*** Supplied material Section Begins ***
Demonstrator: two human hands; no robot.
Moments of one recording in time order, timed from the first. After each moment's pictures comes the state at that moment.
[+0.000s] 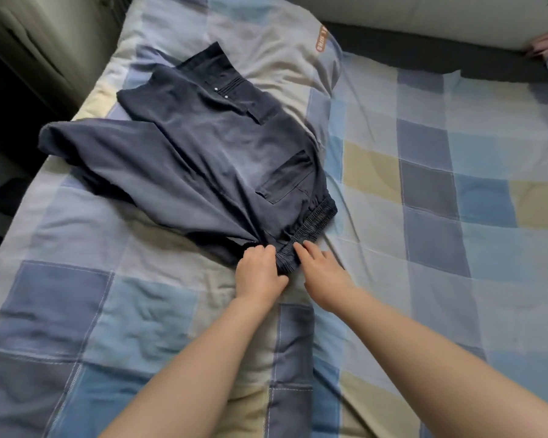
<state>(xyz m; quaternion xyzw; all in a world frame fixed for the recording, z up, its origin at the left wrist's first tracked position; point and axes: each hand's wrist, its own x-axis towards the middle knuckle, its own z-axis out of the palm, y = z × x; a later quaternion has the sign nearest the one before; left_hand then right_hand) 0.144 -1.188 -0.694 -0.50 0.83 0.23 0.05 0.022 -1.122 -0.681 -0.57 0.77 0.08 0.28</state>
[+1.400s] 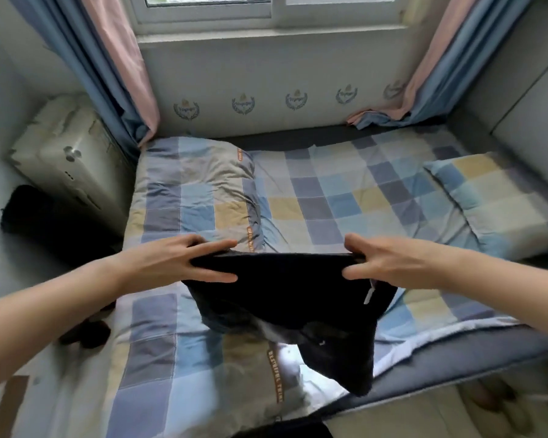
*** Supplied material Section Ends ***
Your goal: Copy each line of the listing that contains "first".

Answer for this exercise:
Moments of one recording in time order, timed from the first. After each moment's pictures comes the state at that moment.
<state>(xyz m; quaternion xyzw; all in a world frame fixed for the recording, z up, its origin at the left wrist's first tracked position; point and axes: each hand's wrist, its own x-axis towards the middle knuckle, its own z-axis out of the palm, y = z × x; a later quaternion has the sign nearest the one before; left_hand then right_hand) 0.144 -1.188 -0.694 -0.50 0.83 0.23 0.05 0.022 -1.122 -0.681 -0.57 0.77 0.08 0.28</state>

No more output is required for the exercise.